I watched his reflection in the dark window. The hard, furious lines around his mouth softened. A tiny, almost invisible smile touched his lips. My stomach rolled over itself, sick and heavy.

He started typing back with both thumbs. He completely forgot about the glass of water. He forgot about my bleeding foot. He forgot about me.

I waited until his eyes were entirely glued to his screen. Slowly, smoothly, I slid my right hand into the deep pocket of my wool coat.

My fingertips brushed against the cold metal edge of a secondary, encrypted micro-phone. It was no bigger than a business card. It was my last lifeline, a relic from my days as a tech startup developer in Silicon Valley—a past Dante thought was a cute little hobby.

I kept my hand perfectly still inside the pocket. Muscle memory took over. I traced the tiny keypad, keying in the complex unlock passcode without looking.

Dante’s head snapped up. His sharp blue eyes locked onto my coat pocket.
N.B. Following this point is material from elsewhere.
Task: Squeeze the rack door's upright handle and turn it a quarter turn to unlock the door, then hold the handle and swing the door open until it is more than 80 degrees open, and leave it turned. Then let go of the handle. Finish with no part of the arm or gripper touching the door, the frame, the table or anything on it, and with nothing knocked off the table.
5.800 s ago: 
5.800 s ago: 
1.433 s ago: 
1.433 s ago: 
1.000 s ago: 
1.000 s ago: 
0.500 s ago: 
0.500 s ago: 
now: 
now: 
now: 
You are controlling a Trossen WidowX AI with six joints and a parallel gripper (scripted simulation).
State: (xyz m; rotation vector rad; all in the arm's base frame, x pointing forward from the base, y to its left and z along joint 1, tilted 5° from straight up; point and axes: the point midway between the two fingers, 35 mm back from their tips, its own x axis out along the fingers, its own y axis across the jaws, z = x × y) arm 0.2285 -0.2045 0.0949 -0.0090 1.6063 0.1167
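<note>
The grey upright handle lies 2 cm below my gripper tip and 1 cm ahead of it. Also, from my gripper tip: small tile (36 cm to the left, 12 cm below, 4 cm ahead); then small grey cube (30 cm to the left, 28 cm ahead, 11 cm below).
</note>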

My heart skipped a violent beat. I immediately pulled my hand out, grabbing the lapel of my coat and pretending to adjust the collar against the AC draft.

Dante let out a short, dismissive scoff. He thought I was just fidgeting for attention. He looked back down at his screen and continued texting her.
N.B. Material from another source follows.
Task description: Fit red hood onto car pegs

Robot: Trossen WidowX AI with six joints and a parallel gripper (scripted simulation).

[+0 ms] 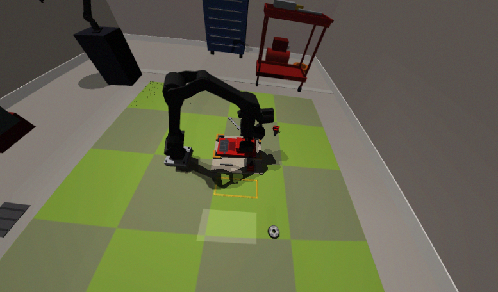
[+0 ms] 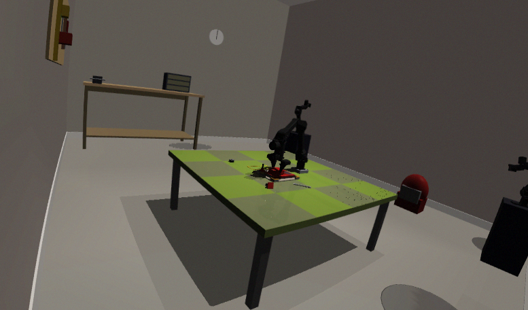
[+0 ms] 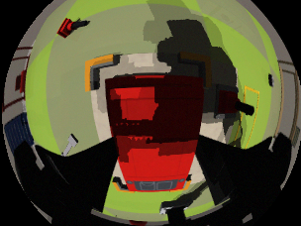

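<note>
The red hood is 1 cm above my gripper tip. The rest, counted from my gripper tip: grey engine block: 2 cm below; wrench: 20 cm to the left, 6 cm behind, 4 cm below; wheel: 39 cm to the right, 10 cm ahead, 3 cm below.
</note>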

I exhaled a slow, silent breath. I slid my hand back into the pocket. My thumb moved rapidly over the tiny buttons, typing out a shorthand code that read like Morse.

Execute spin-off. Now.

Three thousand miles away in San Francisco, Isabella would receive that ping. She would initiate the final sequence to strip the offshore trusts completely clean.

A few seconds later, the tiny phone in my pocket gave a single, microscopic vibration.

Message received.

The tight, painful knot in my shoulders finally relaxed. I looked back out the window. The reflection in the glass showed my eyes. They weren't the eyes of a caged canary anymore. They were the eyes of a predator.
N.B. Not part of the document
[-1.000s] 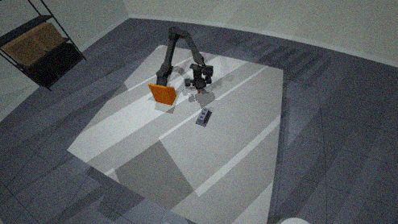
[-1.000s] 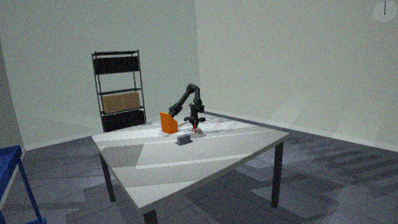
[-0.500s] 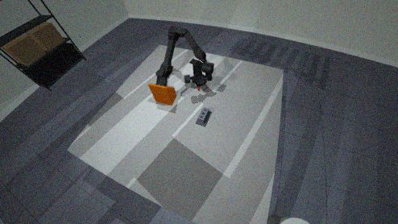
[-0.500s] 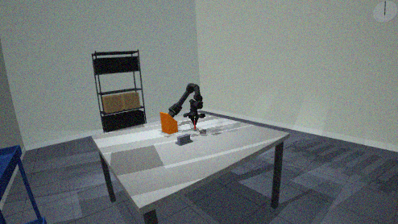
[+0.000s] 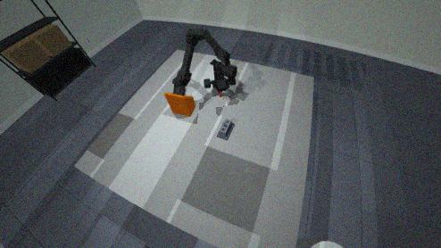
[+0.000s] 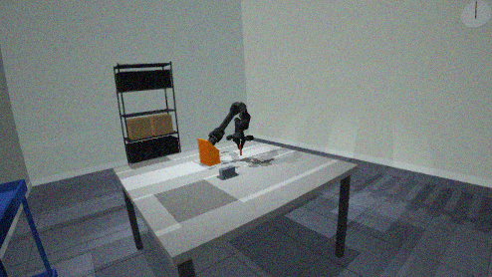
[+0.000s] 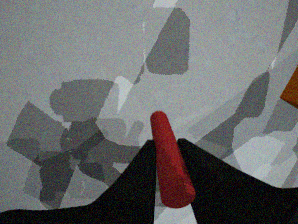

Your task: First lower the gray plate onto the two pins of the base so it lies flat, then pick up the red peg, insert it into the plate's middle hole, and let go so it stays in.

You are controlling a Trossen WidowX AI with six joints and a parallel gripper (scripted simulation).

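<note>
Now: gripper tip 80 mm short of the gray plate, 210 mm to the left of it and 70 mm above it. Also, from my gripper tip: base (80 mm ahead, 210 mm to the right, 110 mm below); red peg (right at my gripper tip).
</note>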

The heavy Maybach exited the highway and began the steep climb up the winding mountain road of the Adirondacks. The tires crunched loudly over the thick, packed ice. The wind outside picked up, whipping heavy snow against the glass, slowing the car to a crawl.

Dante locked his phone and put it away. He looked at me, his expression arrogant and bored. "When we get to the cabin, you will behave yourself. No tantrums."

I closed my eyes, leaning my head against the cold glass. I answered him with absolute, dead silence.

Twenty minutes later, the SUV pulled to a smooth stop halfway up the mountain. Two heavily armed guards rushed forward to pull the doors open.

The freezing mountain wind hit me like a slap. I pulled my coat tighter around my chest and stepped out into the deep snow.

In front of us stood a massive, luxurious log cabin. The heavy oak front doors were already pushed wide open. The warm, orange glow of a massive stone fireplace spilled out onto the snow.

I looked up toward the entrance. My pupils shrank to pinpricks.

Standing in the doorway, holding a steaming mug of hot cocoa, was Sofia. She was wearing my custom-made, white cashmere loungewear set.

"Welcome to our secret hideaway, Elena."